SYDNEY (Reuters) - Australia’s largest investment bank Macquarie Group Ltd (MQG.AX) is pushing rapidly into home mortgages, threatening to disrupt a highly profitable segment of the banking industry long dominated by the country’s top four lenders.
Australia and New Zealand Banking Group Ltd (ANZ) (ANZ.AX), Commonwealth Bank of Australia (CBA.AX), National Australia Bank Ltd (NAB) (NAB.AX) and Westpac Banking Corp (WBC.AX) are on track to report a combined record profit for the fifth consecutive year. Part of the profit stems from their leading positions in the country’s $1.25 trillion mortgage market.
Together, the four write as much as 90 percent of the nation’s home loans. They typically make a profit of almost A$75,000 ($71,900) over the lifetime of an average sized 25-year home loan, excluding fees charged, according to estimates by The Australia Institute, a Canberra-based think tank.
The prospect of such lucrative gains appears to have enticed Macquarie to expand rapidly into residential mortgages in its own backyard this year. Such a move, analysts say, has the potential to shake up the industry, offering borrowers a competitive alternative to the Big Four.

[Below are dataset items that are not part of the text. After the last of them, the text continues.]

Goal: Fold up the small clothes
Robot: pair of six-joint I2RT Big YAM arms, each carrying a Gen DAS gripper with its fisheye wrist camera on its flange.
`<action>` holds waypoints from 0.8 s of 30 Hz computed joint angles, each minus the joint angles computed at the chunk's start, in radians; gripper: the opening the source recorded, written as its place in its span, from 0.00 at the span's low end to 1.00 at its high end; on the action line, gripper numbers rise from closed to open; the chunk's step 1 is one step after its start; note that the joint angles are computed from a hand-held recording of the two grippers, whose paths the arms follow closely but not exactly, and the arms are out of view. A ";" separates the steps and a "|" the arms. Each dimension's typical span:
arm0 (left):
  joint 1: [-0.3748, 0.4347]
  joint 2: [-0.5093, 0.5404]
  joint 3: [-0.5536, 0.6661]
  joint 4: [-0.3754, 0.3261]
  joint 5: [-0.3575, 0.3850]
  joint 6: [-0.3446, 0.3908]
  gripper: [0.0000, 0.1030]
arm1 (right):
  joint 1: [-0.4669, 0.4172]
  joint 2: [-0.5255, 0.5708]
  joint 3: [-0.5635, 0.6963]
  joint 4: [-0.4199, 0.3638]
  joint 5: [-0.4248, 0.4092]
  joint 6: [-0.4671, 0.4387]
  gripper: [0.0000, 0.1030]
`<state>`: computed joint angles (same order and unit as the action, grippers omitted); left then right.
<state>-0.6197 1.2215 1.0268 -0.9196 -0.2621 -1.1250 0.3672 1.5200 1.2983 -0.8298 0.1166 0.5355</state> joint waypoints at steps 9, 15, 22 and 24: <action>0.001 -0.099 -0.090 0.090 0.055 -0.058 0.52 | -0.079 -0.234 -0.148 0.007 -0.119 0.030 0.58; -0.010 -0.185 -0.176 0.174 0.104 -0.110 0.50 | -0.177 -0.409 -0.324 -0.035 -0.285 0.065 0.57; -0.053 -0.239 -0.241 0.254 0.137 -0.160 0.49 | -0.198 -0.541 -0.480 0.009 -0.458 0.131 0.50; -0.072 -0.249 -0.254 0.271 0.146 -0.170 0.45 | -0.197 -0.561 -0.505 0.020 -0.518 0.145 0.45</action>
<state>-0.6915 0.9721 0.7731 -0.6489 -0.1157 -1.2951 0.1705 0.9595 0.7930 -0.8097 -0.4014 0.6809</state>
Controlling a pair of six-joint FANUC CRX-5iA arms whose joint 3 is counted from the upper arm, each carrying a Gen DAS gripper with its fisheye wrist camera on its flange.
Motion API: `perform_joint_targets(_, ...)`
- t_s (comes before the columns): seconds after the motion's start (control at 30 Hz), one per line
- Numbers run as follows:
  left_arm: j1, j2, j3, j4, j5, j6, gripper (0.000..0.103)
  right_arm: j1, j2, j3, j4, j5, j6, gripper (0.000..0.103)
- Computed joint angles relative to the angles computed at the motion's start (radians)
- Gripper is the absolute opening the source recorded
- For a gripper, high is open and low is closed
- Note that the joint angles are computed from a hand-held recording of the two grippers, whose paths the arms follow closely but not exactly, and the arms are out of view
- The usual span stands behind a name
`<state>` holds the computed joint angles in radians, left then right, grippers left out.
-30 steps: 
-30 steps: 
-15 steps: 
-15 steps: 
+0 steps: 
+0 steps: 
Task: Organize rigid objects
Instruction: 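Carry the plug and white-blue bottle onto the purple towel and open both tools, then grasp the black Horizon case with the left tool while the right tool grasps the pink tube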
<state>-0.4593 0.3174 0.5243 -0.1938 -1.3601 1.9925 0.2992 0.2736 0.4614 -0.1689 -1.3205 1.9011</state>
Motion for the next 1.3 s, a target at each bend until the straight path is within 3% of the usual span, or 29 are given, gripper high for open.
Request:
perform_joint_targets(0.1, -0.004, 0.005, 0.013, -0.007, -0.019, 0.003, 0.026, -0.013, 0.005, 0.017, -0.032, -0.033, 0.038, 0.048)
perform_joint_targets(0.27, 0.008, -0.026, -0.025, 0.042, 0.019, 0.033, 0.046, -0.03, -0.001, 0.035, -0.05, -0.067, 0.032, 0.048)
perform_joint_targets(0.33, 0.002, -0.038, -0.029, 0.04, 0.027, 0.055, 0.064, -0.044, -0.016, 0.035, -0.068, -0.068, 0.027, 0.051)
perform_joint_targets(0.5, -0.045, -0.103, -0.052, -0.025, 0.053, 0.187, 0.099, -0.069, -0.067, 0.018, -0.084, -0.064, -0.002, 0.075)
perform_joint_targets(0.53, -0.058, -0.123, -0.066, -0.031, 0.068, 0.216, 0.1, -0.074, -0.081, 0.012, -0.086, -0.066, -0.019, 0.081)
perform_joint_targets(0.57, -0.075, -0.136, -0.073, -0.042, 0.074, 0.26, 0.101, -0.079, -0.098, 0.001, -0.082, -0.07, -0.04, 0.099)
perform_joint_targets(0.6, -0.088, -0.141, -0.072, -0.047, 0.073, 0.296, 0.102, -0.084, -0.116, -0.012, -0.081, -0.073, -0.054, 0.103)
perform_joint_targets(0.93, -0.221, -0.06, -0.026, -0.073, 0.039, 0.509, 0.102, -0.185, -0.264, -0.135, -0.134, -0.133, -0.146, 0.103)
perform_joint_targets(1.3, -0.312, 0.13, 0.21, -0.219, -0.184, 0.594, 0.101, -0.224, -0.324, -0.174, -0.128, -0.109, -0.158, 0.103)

“Macquarie is probably the standout and the more aggressive mortgage lender at the moment,” said Paul Dowling, principal analyst at East & Partners. The research firm says the investment bank is deploying “considerable cash balances”.
A Macquarie spokeswoman declined to comment on the bank’s moves in the mortgage sector.
Macquarie’s share in mortgages for investment purposes jumped 25 percent in the three months to July alone, although that still only accounts for 1.1 percent of the overall investor mortgage market, UBS analysts have calculated.
Its push comes as Macquarie diversifies away from investment banking into less riskier areas, and is seen as smart use of capital when return on equity from the mortgage market is high. The investment bank also has more liquidity, giving it a strong base to fund home loans.
Other firms too are delving deeper into Australia’s home loans market, including mortgage group Yellow Brick Road Holdings Ltd (YBR.AX), 14.9 percent-owned by Macquarie, and the Australian arms of ING Groep NV ING.AS and Citigroup Inc (C.N).
To raise more funds to lend to home buyers, those smaller lenders are now securitizing mortgages in a market which came to a halt just a few years ago after the global financial crisis spooked investors and lifted the cost of funding to exorbitant levels.
While funding costs are still significantly more expensive than in 2006 before the crisis, they have sufficiently fallen from the peak to allow small lenders to take a crack at the Big Four’s stranglehold of the home loans market.
The Big Four haven’t always had such dominance. Before the crisis, smaller lenders had 30 percent of the market. They included Australian regional banks such as St George Bank, Suncorp Metway and Adelaide Bendigo Bank, and non-bank lenders like Resimac RSMAC.UL and FirstMac.
Australian arms of international lending institutions were also part of the group, with Citi and ING able to gain a solid presence even without the brand recognition in the country that Macquarie enjoys.
Talk that Australia’s housing market is in a bubble has intensified with a spike in an index for home prices in the country’s major cities to an unprecedented high as well as close to record auction clearances in parts of Sydney.
Financial authorities have sought to quash such talk, with the central bank calling it “unrealistically alarmist”. But the fears themselves are real and the banks’ earnings over the next two weeks will be scrutinized for any hints as to the health of the mortgage market.
ANZ, Commonwealth Bank, NAB and Westpac are on track to report an 8.5 percent rise in combined full-year cash earnings to A$27.1 billion.
Any shifts in home loan market share for individual banks are also set to go under the microscope, with analysts citing commentary on mortgage demand and pricing from the banks as drivers for share prices.
Australian mortgages represent 61 percent of gross loans and advances for Westpac, 60 percent for Commonwealth Bank, 45 percent for NAB and 42 percent for ANZ, according to figures from UBS.
Westpac may be of particular interest after it experienced slower growth in its domestic mortgage book of 3.8 percent in the 12 months to the end of August, compared to the banking industry average of 5.1 percent.
It reports on November 4 and is expected to post annual cash earnings, which exclude one-off and non-cash items, of A$7.1 billion, up 7.6 percent on the year before, according to an average of estimates from three analysts polled by Reuters.
ANZ reports on October 29 and is projected to book a 9.8 percent rise in full-year cash earnings of A$6.4 billion. NAB is expected to post a 6.8 percent rise in annual cash earnings to A$5.8 billion on October 31.
Commonwealth Bank, the nation’s biggest lender by market value, is expected to report first-quarter cash profit on November 6 of around A$2.15 billion, up from A$1.85 billion from a year earlier, Morningstar analyst David Ellis has projected.
It reported full-year cash profit of A$7.82 billion in August.
Two analysts surveyed by Reuters expect Macquarie, which reports on November 1, to log first-half net profit of A$475 million, up 32 percent from a year earlier.